* What is required *
Extract, without alteration, each line from the start of the listing to the line bearing "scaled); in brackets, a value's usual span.".

Start of Data for the task

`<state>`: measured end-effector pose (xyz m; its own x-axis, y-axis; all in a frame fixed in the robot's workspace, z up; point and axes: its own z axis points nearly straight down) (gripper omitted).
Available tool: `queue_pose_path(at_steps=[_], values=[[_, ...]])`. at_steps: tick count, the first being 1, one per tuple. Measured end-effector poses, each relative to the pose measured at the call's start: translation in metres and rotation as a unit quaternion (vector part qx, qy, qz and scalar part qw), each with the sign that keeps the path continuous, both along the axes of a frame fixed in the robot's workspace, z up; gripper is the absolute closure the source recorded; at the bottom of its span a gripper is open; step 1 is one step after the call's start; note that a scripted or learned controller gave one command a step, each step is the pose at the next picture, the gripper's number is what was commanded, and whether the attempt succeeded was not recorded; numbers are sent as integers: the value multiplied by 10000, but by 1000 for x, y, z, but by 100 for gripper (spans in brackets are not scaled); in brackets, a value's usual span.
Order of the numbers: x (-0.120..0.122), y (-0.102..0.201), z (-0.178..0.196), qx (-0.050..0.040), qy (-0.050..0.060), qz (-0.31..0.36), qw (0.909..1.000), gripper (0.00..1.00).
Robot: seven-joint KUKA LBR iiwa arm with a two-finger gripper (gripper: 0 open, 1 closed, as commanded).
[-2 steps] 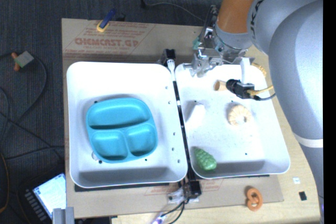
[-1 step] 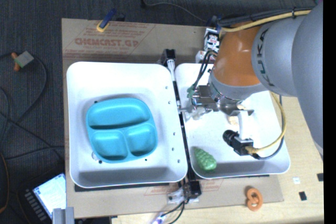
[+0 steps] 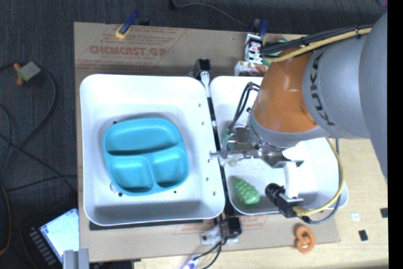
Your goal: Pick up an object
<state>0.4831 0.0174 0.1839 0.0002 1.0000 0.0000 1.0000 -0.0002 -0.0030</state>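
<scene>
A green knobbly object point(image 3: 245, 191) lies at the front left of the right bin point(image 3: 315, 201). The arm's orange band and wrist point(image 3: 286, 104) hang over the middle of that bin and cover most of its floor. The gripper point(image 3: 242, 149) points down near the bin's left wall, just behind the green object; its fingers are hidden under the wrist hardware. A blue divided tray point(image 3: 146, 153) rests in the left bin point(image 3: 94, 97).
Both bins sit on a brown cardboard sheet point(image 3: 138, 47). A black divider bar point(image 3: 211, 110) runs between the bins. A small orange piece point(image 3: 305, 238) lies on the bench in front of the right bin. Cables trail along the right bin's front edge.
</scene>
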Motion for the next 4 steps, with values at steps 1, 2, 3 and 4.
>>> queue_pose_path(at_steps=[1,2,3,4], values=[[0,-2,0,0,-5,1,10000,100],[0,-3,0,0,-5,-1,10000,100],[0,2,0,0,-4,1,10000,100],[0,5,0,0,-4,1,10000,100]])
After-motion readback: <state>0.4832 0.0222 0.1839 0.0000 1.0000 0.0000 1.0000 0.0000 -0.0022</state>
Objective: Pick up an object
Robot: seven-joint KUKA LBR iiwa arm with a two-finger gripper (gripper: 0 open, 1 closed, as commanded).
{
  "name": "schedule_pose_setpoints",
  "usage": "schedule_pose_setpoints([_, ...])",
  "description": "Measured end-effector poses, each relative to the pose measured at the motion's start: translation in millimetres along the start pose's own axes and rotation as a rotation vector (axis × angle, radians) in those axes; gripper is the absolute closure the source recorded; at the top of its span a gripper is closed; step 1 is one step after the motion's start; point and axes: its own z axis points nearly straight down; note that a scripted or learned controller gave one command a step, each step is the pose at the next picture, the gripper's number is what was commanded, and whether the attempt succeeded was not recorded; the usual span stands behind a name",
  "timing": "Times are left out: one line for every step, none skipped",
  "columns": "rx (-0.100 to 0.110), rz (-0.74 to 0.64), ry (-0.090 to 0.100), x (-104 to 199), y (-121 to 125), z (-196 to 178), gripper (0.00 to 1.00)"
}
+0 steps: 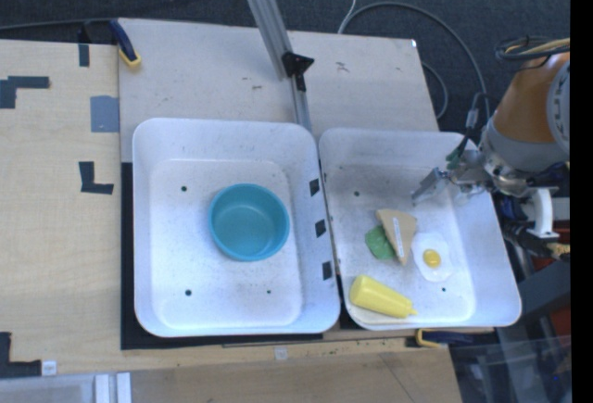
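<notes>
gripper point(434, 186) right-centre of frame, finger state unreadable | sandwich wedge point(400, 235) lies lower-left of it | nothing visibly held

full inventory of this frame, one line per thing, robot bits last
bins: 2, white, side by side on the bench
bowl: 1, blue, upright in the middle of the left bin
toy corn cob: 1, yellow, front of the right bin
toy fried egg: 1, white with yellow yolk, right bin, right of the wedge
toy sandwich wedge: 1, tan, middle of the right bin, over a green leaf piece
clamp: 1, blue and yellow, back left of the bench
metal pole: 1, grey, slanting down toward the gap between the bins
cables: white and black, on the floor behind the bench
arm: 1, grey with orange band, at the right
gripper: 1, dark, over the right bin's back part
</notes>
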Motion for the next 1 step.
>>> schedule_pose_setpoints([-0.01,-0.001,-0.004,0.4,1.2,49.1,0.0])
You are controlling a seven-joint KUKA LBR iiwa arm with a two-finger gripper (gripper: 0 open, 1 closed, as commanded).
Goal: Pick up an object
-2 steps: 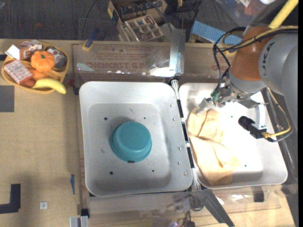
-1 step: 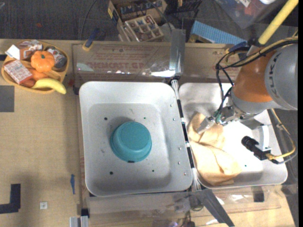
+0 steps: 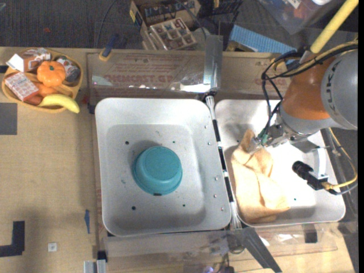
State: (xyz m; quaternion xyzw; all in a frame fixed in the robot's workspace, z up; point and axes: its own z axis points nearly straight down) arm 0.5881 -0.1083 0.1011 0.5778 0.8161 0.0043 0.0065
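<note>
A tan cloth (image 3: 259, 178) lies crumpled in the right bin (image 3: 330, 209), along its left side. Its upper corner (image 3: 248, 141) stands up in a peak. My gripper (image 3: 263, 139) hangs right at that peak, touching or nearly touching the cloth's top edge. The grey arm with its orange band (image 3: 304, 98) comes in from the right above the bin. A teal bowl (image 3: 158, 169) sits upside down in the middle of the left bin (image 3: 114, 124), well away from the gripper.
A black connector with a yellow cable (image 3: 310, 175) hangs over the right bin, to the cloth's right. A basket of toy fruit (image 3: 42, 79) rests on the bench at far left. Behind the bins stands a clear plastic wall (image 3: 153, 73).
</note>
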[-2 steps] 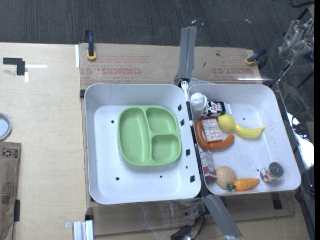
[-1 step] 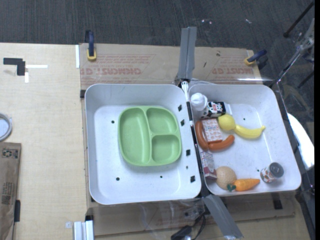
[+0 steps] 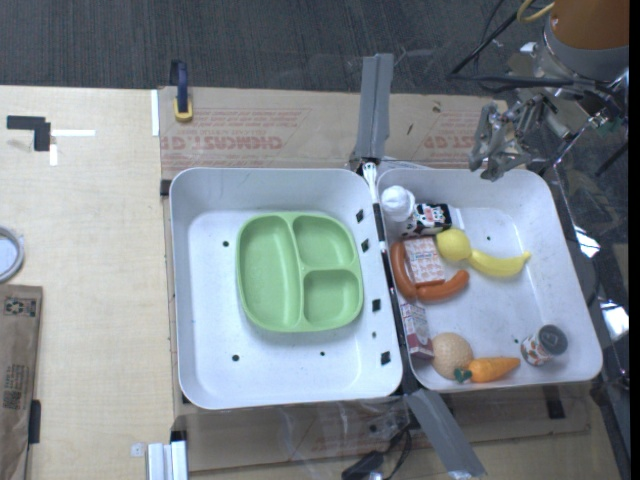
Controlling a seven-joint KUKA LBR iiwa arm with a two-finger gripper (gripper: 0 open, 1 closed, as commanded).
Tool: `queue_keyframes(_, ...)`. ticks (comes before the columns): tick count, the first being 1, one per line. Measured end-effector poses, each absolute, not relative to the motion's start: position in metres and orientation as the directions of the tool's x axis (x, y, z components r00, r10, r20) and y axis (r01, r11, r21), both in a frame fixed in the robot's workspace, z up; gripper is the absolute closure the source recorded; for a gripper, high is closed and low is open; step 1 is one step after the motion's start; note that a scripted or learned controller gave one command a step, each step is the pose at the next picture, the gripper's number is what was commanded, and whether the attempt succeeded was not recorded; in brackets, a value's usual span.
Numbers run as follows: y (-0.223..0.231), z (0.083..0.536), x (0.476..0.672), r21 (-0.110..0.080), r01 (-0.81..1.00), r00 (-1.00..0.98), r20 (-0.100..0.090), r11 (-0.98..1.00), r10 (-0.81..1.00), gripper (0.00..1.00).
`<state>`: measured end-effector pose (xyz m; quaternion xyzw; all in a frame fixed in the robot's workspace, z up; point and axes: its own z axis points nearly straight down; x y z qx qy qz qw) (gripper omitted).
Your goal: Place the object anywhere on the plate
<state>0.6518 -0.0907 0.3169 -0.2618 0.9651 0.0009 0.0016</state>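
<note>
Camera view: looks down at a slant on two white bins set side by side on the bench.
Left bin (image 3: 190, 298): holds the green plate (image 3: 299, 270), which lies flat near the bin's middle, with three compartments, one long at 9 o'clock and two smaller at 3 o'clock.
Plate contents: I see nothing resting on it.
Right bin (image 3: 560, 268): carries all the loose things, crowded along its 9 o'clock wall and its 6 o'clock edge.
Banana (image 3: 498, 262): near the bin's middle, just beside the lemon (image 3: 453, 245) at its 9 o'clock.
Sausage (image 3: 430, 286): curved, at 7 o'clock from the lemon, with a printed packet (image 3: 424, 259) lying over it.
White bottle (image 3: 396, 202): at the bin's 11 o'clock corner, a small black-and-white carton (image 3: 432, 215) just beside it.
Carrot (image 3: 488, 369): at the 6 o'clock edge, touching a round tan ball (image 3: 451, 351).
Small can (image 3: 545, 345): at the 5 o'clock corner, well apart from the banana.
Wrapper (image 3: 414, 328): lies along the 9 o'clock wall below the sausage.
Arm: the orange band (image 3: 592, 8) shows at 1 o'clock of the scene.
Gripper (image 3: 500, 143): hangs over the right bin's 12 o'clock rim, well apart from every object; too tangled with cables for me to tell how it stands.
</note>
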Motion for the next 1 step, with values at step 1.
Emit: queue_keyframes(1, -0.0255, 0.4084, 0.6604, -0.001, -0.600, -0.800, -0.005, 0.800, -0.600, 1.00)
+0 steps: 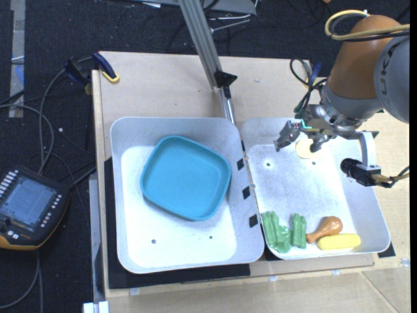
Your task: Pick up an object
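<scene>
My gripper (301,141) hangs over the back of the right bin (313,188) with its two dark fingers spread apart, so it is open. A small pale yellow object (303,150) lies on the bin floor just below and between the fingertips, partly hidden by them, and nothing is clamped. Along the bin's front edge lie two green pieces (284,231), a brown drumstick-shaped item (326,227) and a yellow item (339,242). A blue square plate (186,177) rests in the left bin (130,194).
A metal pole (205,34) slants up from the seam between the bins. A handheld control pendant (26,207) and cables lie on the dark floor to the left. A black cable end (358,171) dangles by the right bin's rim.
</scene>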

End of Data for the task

* Task answer *
`<state>`: measured end-effector pose (xyz m; its own x-axis, y-axis; all in a frame fixed in the robot's workspace, z up; point and axes: its own z axis points nearly straight down) (gripper omitted).
Available tool: `queue_pose_path(at_steps=[_], values=[[_, ...]])`. at_steps: tick count, the first being 1, one per tuple. Measured end-effector poses, each relative to the pose measured at the call's start: translation in metres and rotation as a unit quaternion (vector part qx, qy, qz and scalar part qw), each with the sign that keeps the path continuous, both along the axes of a frame fixed in the robot's workspace, z up; gripper is the absolute closure the source recorded; at the bottom of its span a gripper is open; step 1 is one step after the call's start; note that a scripted or learned controller gave one command a step, each step is the pose at the next picture, the gripper's number is what was commanded, and whether the attempt succeeded was not recorded; numbers are sent as integers: the value multiplied by 10000, but by 1000 for x, y, z, but by 100 for gripper (spans in brackets are not scaled); in brackets, a value's usual span.

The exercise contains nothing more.